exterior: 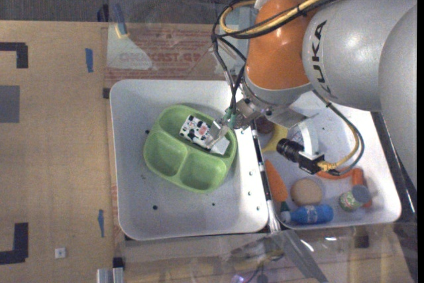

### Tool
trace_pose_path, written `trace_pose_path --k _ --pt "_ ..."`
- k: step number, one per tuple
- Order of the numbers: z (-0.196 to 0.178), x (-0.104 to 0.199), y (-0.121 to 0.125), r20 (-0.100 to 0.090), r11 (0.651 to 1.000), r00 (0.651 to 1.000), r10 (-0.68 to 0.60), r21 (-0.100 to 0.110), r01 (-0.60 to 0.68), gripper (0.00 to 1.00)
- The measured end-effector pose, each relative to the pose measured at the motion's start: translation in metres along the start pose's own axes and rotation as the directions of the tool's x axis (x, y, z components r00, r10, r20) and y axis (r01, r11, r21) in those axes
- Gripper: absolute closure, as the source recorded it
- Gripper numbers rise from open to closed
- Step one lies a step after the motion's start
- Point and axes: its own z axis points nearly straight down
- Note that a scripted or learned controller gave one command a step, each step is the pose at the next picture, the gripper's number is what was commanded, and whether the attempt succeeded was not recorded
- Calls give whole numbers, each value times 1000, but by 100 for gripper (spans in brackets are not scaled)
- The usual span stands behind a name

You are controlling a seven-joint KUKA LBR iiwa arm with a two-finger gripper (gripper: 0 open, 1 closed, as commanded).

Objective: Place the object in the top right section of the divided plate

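Observation:
A green divided plate lies in the left white bin. A small white object with black and red markings rests in the plate's top right section. My gripper reaches down from the grey arm at the right and stands right beside this object, at the section's right end. Its fingertips look close to or touching the object's right edge; the arm's bulk hides how they stand.
The right bin holds an orange carrot, a tan round item, a blue bottle-like item, a small grey-green ball and an orange piece. The arm covers much of that bin's top.

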Motion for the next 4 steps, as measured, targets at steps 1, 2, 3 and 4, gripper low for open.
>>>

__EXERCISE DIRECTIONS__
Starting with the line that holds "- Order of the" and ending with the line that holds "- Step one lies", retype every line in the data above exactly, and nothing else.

__ANSWER TO THE EXERCISE__
- Order of the numbers: z (-0.196 to 0.178), x (-0.104 to 0.199), y (-0.121 to 0.125), r20 (-0.100 to 0.090), r11 (0.651 to 1.000), r00 (0.651 to 1.000), r10 (-0.68 to 0.60), r21 (-0.100 to 0.110), r01 (-0.60 to 0.68), gripper (0.00 to 1.00)
- The measured end-effector pose, each relative to the pose measured at the motion's start: translation in metres along the start pose's own axes and rotation as the directions of the tool's x axis (x, y, z components r00, r10, r20) and y axis (r01, r11, r21) in those axes
- Gripper: absolute closure, as the source recorded it
- Gripper numbers rise from open to closed
- Step one lies a step after the motion's start

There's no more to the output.